I hope everyone who is reading today will be able to find the help they need to climb out of the depths and rebuild their bodies. We pay a high price to be mothers.
post #31 of 35
If you are someone who cannot understand how a mother could drown her children, then you need to stop judging her and start thanking God, your lucky stars, whoever, that you CANNOT understand. I'm sure that once upon a time Andrea couldn't understand how something like that could happen either.

~Tracy
post #32 of 35
Quote:
Originally Posted by Gale Force
I certainly had episodes where I thought about killing my child, but those moments were not psychotic breaks -- I could see at the time that I was out of control, I knew my thoughts were wrong, and I could stop myself.
Wow, I thought I was the only one that had that happen.

Before DD was born, I thought Andrea Yates deserved to go to jail. I didn't understand how anyone could possibly think drowning their kids would be the right thing to do. After DD, I had moments where I saw myself, in graphic, gory detail, murder my child. I envisioned myself smothering her, stabbing her in the chest with sewing shears, abandoning her on the side of the road, driving off the autobahn with her in the car, and the list goes on.

I was fortunate enough that I recognized that those impulses were not right, and did not act upon them.

My heart goes out to her and to her family, and I can only pray that they find a way to heal from this terrible tragedy.
post #33 of 35
Quote:
Originally Posted by JustJamie
Wow, I thought I was the only one that had that happen.

Before DD was born, I thought Andrea Yates deserved to go to jail. I didn't understand how anyone could possibly think drowning their kids would be the right thing to do. After DD, I had moments where I saw myself, in graphic, gory detail, murder my child. I envisioned myself smothering her, stabbing her in the chest with sewing shears, abandoning her on the side of the road, driving off the autobahn with her in the car, and the list goes on.

I was fortunate enough that I recognized that those impulses were not right, and did not act upon them.

My heart goes out to her and to her family, and I can only pray that they find a way to heal from this terrible tragedy.
to you mama. I went through something similar with my last baby, it was truly the most terrifying and horrible thing I've ever been through and I've been through some pretty tuff things. I thank God everday that I was able to come out of it okay and recognize that what I had was pp ocd AND that I'm not alone in this.

My heart breaks for Andrea and her sweet children, there are soo many good comments here that I agree with ~ I am so very glad she got the verdict that she got and I truly hope that she is able to get the help she needs.

Her husband makes me sick, I believe he had a lot to do with her complete breakdown ~ who in their right mind would continue to have children w/ someone they knew wasn't right in the head, nevermind the fact that she was diagnosed with schizophrenia before her 5th child. It makes me angry that he's already re-married and living his life, holding no accountability to this tragendy :
post #34 of 35

Andrea Yates verdict...

I just read the verdict on my yahoo.

I immediately started to cry. My heart is so heavy with despair for this woman.

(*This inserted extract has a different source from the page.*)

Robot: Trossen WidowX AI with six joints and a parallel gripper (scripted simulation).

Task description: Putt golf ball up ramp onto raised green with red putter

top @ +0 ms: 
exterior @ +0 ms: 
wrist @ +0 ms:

I had PPD with my first son and had absolutely terrifying thoughts. If I didn't have the support of my friends, my family AND my husband (unlike Andrea Y), I don't know what would have happened. I love my two children more than anythingin the whole world and cannot even allow myself a second thought at what it must be like to do time in her head.

My prayers are with her. Not her husband, or her doctor or her CHURCH for that matter. For them, I only feel rage and place blame on them almost as mush as Andrea Y. for the death of those precious children.


post #35 of 35
I was just wondering if there will come a time when we can write to her to give her support. I am betting that at this time if she get's mail it has to all be gone through, and checked for anything that might be harmful.
anyone have ideas on how to find this info?